* _How to complete this task_:
Using the records below, give the number of lines where the string "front" shows up. Add nothing to it.

^^^^^^^^

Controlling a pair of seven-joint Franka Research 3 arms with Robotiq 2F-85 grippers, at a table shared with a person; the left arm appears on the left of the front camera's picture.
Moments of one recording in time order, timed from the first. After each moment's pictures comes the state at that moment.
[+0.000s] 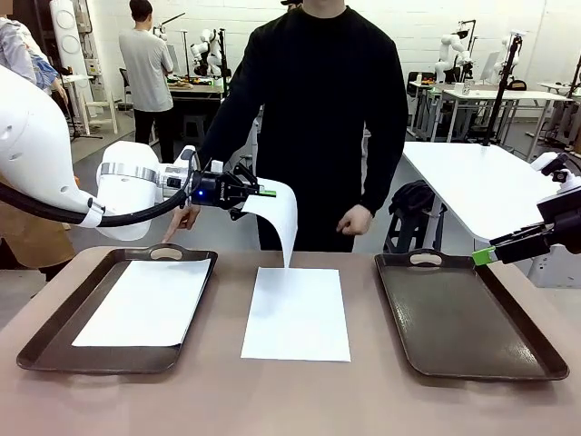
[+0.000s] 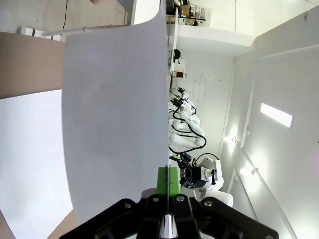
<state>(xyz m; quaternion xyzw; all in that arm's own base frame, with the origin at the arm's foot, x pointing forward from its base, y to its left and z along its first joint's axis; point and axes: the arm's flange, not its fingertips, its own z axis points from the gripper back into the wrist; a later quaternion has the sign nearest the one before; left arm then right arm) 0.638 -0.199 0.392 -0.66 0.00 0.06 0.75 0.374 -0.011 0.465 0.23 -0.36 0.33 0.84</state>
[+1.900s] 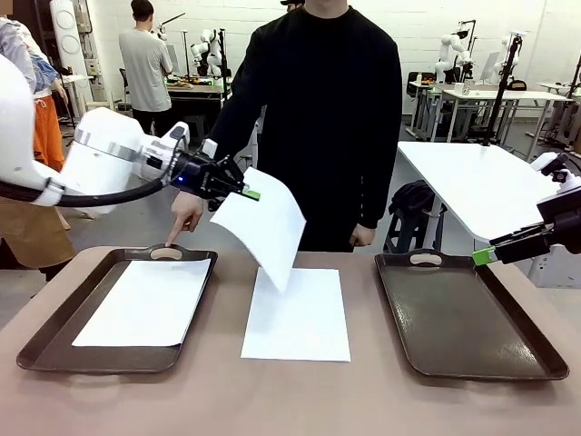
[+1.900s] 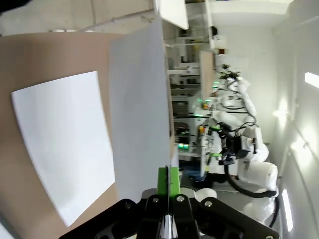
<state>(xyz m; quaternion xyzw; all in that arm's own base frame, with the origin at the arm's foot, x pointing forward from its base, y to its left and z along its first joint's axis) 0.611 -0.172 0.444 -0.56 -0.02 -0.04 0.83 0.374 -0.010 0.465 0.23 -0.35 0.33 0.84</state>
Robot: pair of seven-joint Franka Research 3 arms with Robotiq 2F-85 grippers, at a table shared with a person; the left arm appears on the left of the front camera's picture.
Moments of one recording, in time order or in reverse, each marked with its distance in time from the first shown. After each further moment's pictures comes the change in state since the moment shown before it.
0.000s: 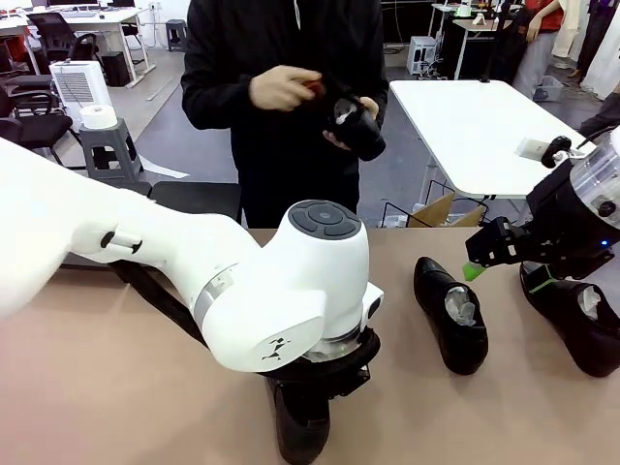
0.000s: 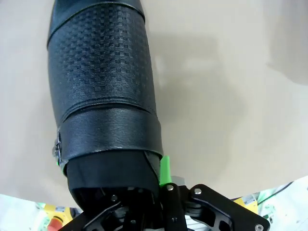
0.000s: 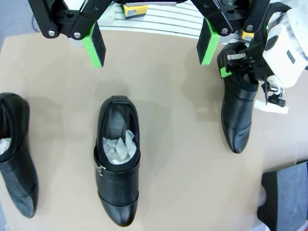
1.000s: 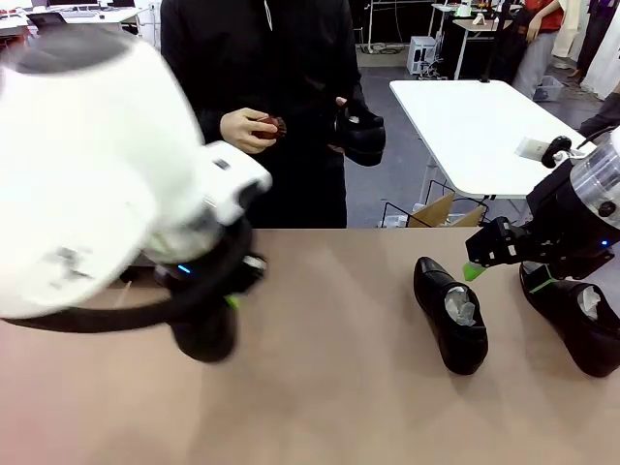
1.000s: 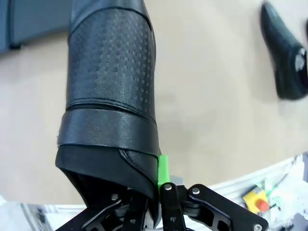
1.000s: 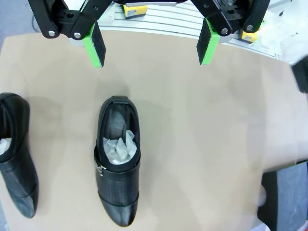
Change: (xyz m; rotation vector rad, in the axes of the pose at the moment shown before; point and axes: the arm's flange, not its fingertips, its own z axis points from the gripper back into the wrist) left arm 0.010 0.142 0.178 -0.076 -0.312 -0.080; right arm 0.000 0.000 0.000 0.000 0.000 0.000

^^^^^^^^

* _Response to this task_:
2